Saved data entries →
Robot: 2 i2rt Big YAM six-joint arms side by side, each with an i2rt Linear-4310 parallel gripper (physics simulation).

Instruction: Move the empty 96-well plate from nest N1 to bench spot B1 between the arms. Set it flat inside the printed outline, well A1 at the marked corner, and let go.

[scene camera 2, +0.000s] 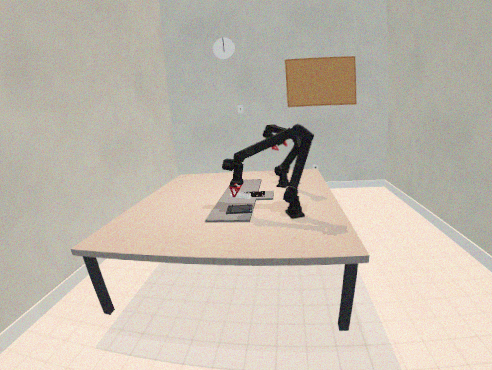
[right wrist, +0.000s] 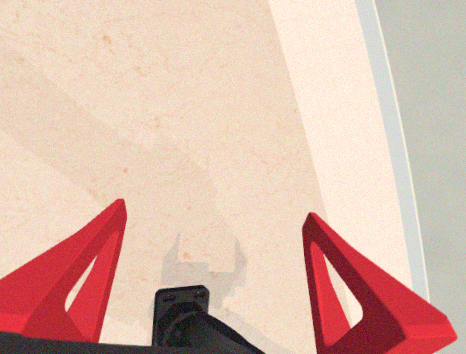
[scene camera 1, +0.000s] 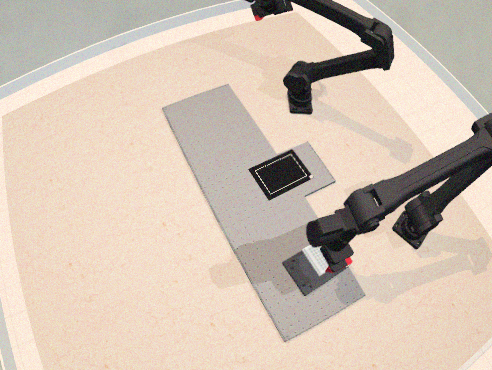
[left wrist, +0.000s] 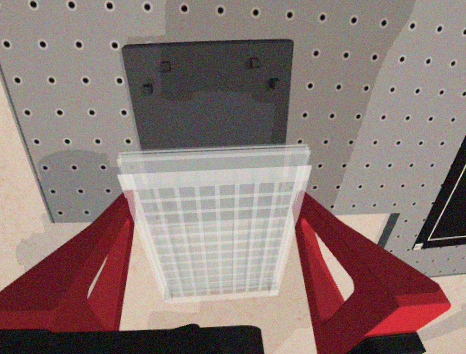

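Where they show: left gripper, fingertip midpoint: [scene camera 2: 235,194] [scene camera 1: 319,257] [left wrist: 217,197]; right gripper, fingertip midpoint: [scene camera 2: 282,148] [right wrist: 218,214] [scene camera 1: 275,11]; left arm's base, origin of the base link: [scene camera 2: 294,214] [scene camera 1: 409,230]; right arm's base, origin of the base link: [scene camera 2: 283,185] [right wrist: 178,322] [scene camera 1: 299,102].
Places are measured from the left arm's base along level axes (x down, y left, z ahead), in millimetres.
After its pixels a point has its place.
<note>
The clear 96-well plate [left wrist: 220,235] {y -176, x -126, z 310 mm} [scene camera 1: 315,260] {y -184, x -133, z 348 mm} [scene camera 2: 243,195] {y -148, x -119, z 283 mm} is held between the fingers of my left gripper [left wrist: 217,197] {y -181, x -119, z 329 mm} [scene camera 1: 339,265] [scene camera 2: 235,190] {y -181, x -119, z 329 mm}, raised above nest N1. The dark nest N1 [left wrist: 210,117] {y -185, x -25, z 338 mm} [scene camera 1: 300,280] {y -184, x -25, z 380 mm} [scene camera 2: 239,209] {y -159, x -25, z 315 mm} lies on the grey board with its pegs uncovered. Well A1 cannot be made out on the plate. Bench spot B1 [scene camera 1: 281,175] {y -451, x -14, z 152 mm} [left wrist: 452,220] {y -420, x -15, z 117 mm} [scene camera 2: 258,194] {y -430, x -15, z 116 mm} is a black rectangle with a thin white outline and a small pale corner mark [scene camera 1: 310,176] {y -380, x -15, z 89 mm} [left wrist: 418,246] {y -378, x -15, z 89 mm}. My right gripper [right wrist: 218,214] {y -831, x -288, z -243 mm} [scene camera 2: 280,145] {y -831, x -288, z -243 mm} is open and empty, high above the table.
The perforated grey board [scene camera 1: 210,150] {y -683, x -13, z 239 mm} [left wrist: 60,95] {y -81, x -13, z 389 mm} carries N1 and B1, with B1 partly on a side tab. The right arm's base [scene camera 1: 300,102] {y -591, x -43, z -124 mm} stands at the upper middle in scene camera 1, and the left arm's base [scene camera 1: 412,232] {y 4, x -50, z 33 mm} at the right.
</note>
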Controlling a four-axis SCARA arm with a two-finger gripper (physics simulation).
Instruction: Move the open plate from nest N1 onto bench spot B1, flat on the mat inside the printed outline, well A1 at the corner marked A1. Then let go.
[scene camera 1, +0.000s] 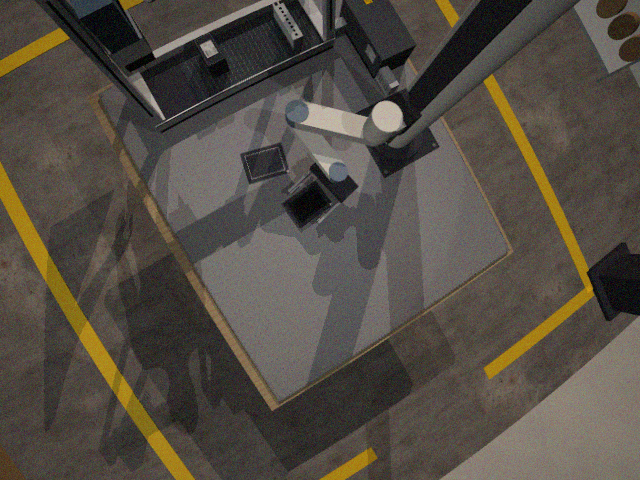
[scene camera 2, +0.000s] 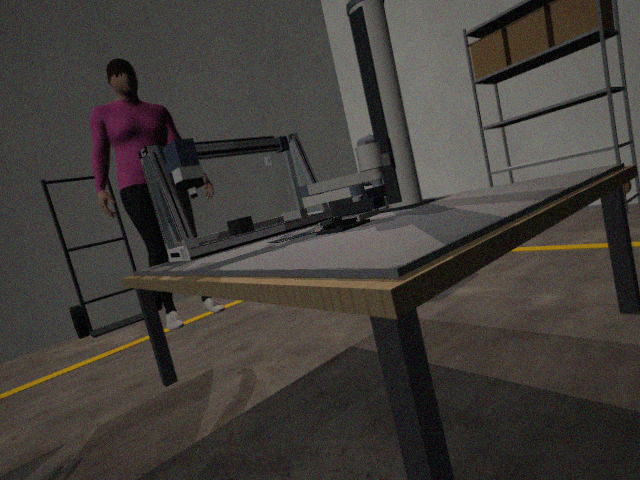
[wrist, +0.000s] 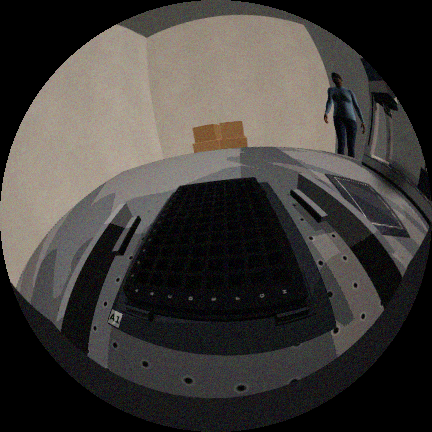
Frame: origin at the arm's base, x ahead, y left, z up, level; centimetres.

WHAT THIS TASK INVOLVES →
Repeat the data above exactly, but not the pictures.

WRITTEN SOLUTION →
Robot: 2 i2rt Big YAM six-joint arms side by side, each with an i2rt Linear-4310 parallel gripper (physics simulation).

Instruction: Move the empty 96-well plate from nest N1 to bench spot B1 between the arms. Set it flat inside the printed outline, well A1 at the marked corner, and let go.

[scene camera 2, +0.000s] 
[right wrist, +0.000s] 
[scene camera 1, +0.000s] 
[left wrist, +0.000s] 

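Where they show: left gripper, fingertip midpoint: [scene camera 2: 235,194] [scene camera 1: 319,257] [left wrist: 217,197]; right gripper, fingertip midpoint: [scene camera 2: 282,148] [right wrist: 218,214] [scene camera 1: 275,11]; left arm's base, origin of the base link: [scene camera 2: 294,214] [scene camera 1: 409,230]; right arm's base, origin of the base link: [scene camera 2: 283,185] [right wrist: 178,322] [scene camera 1: 299,102].
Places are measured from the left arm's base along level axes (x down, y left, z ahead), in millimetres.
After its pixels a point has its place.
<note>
The clear 96-well plate [left wrist: 220,235] {y -176, x -126, z 310 mm} [scene camera 1: 315,260] {y -184, x -133, z 348 mm} [scene camera 2: 243,195] {y -148, x -119, z 283 mm} is held between the fingers of my left gripper [left wrist: 217,197] {y -181, x -119, z 329 mm} [scene camera 1: 339,265] [scene camera 2: 235,190] {y -181, x -119, z 329 mm}, raised above nest N1. The dark nest N1 [left wrist: 210,117] {y -185, x -25, z 338 mm} [scene camera 1: 300,280] {y -184, x -25, z 380 mm} [scene camera 2: 239,209] {y -159, x -25, z 315 mm} lies on the grey board with its pegs uncovered. Well A1 cannot be made out on the plate. Bench spot B1 [scene camera 1: 281,175] {y -451, x -14, z 152 mm} [left wrist: 452,220] {y -420, x -15, z 117 mm} [scene camera 2: 258,194] {y -430, x -15, z 116 mm} is a black rectangle with a thin white outline and a small pale corner mark [scene camera 1: 310,176] {y -380, x -15, z 89 mm} [left wrist: 418,246] {y -378, x -15, z 89 mm}. My right gripper [right wrist: 218,214] {y -831, x -288, z -243 mm} [scene camera 2: 280,145] {y -831, x -288, z -243 mm} is open and empty, high above the table.
The perforated grey board [scene camera 1: 210,150] {y -683, x -13, z 239 mm} [left wrist: 60,95] {y -81, x -13, z 389 mm} carries N1 and B1, with B1 partly on a side tab. The right arm's base [scene camera 1: 300,102] {y -591, x -43, z -124 mm} stands at the upper middle in scene camera 1, and the left arm's base [scene camera 1: 412,232] {y 4, x -50, z 33 mm} at the right.
</note>
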Controlling a four-axis SCARA arm with a two-finger gripper (physics simulation).
Instruction: Move the open plate from nest N1 onto bench spot B1, flat on the mat inside the printed outline, well A1 at the corner marked A1. Then let go.
[scene camera 1, +0.000s] 
[scene camera 2, +0.000s] 
[wrist, +0.000s] 
Frame: origin at the arm's base, x ahead, y left, z up, level; centimetres.

The output is now complete.